PROMPT - Copy out the listing below exactly, please, and skip any pictures.

STORED DATA -
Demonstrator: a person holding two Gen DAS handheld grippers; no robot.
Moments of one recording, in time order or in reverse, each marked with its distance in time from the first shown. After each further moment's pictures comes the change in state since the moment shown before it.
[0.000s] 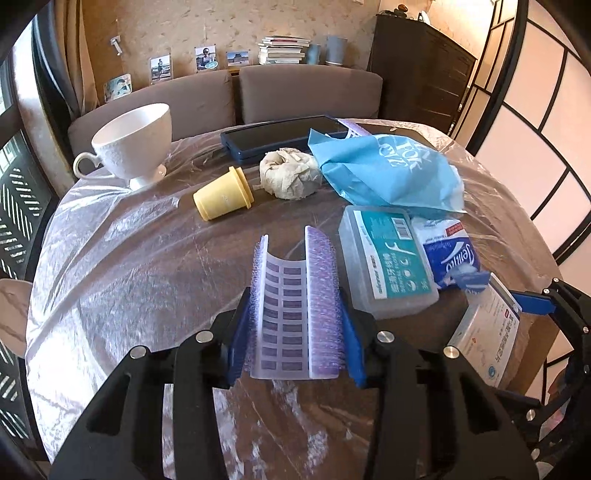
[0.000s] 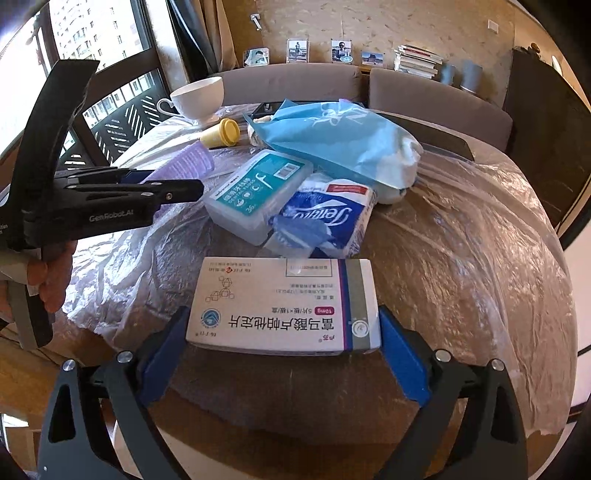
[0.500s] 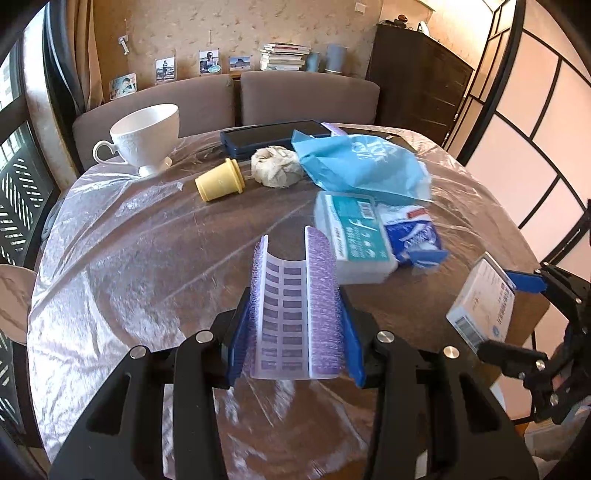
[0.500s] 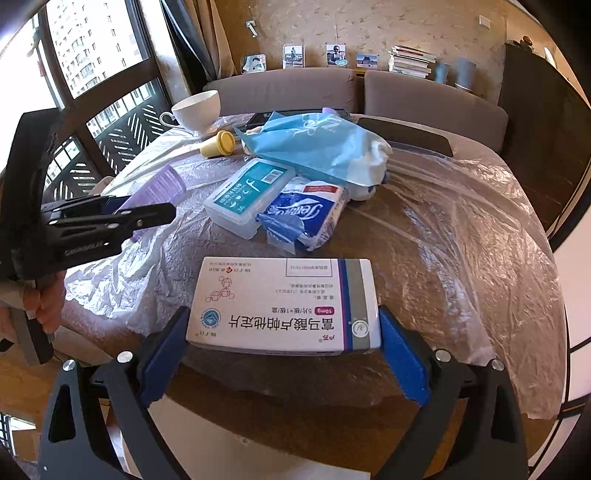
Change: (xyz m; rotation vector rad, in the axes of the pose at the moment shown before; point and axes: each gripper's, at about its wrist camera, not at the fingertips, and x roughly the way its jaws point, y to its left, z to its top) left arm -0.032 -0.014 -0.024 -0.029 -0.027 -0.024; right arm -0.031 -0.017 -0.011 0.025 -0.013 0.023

PROBLEM SOLUTION -
Demonstrator: a person holding two Gen DAS handheld grippers; no robot.
Moments of one recording, in time order or in reverse, each marked with its distance in time from the first shown. After each further moment's pictures comes the change in state since the moment shown before it.
[0.000s] 
[0.000s] 
[0.500s] 
[0.500s] 
Change: (xyz m; rotation vector rad, in the axes of the pose at the moment shown before; point and axes: each gripper's, at about its wrist camera, not at the fingertips, and x roughly the way its jaws point, y to its left, z to its top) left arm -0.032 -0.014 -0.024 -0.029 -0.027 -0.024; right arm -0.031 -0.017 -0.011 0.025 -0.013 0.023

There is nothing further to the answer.